WHAT YOU HAVE TO DO ▸ Read through the listing, and wherever a line holds the word "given", return it.

START DATA SHOWN

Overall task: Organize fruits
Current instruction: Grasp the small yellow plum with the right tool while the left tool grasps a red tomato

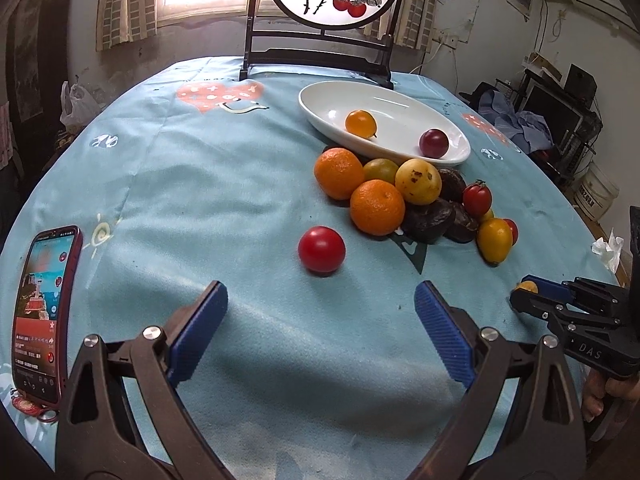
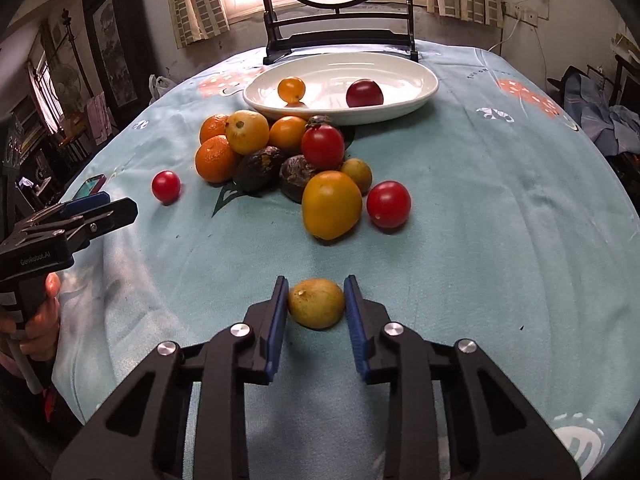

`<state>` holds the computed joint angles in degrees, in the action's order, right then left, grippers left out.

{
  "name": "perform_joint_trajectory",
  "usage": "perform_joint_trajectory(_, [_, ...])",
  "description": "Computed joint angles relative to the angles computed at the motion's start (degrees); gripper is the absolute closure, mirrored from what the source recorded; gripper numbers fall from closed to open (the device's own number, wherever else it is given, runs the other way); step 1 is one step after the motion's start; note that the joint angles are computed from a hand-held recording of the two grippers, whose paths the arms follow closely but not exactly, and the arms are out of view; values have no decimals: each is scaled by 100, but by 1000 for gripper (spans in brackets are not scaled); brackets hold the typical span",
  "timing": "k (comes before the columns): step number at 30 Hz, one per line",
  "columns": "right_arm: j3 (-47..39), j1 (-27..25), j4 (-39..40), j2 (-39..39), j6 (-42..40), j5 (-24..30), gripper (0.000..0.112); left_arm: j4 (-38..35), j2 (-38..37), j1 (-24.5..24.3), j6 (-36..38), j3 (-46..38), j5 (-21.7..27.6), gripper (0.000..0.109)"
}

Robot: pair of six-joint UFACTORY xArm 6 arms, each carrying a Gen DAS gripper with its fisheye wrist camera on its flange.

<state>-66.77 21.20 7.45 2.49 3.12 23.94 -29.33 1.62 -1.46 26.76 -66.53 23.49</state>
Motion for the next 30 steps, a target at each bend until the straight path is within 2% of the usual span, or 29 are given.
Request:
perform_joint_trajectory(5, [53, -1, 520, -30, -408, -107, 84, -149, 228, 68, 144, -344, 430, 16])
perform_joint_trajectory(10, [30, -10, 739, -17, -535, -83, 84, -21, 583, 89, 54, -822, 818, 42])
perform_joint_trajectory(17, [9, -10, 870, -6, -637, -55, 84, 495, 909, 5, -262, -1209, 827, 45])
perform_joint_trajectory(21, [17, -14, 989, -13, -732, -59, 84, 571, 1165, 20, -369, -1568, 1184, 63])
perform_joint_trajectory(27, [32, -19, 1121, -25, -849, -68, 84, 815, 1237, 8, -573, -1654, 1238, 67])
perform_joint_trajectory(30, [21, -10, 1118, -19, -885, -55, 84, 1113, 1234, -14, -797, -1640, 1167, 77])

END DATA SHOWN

THE ANSWER ▸
  "description": "Computed joint angles relative to the angles computed at the motion's start (degrees); gripper is the absolute closure, mirrored from what the source recorded; gripper numbers fall from closed to open (the device's own number, wherever else it is given, runs the other way); step 1 is one step after the motion's start; note that the joint angles are computed from a hand-held recording of the two grippers, whose paths the arms follow closely but not exactly, and the arms are out of view; values have no decimals: each is scaled by 100, but by 1000 for gripper (spans in brackets are not scaled); brackets hold the typical span",
Motion for the next 30 steps, a target at each bend until the straight path is within 2% of the usual span, or 29 are given.

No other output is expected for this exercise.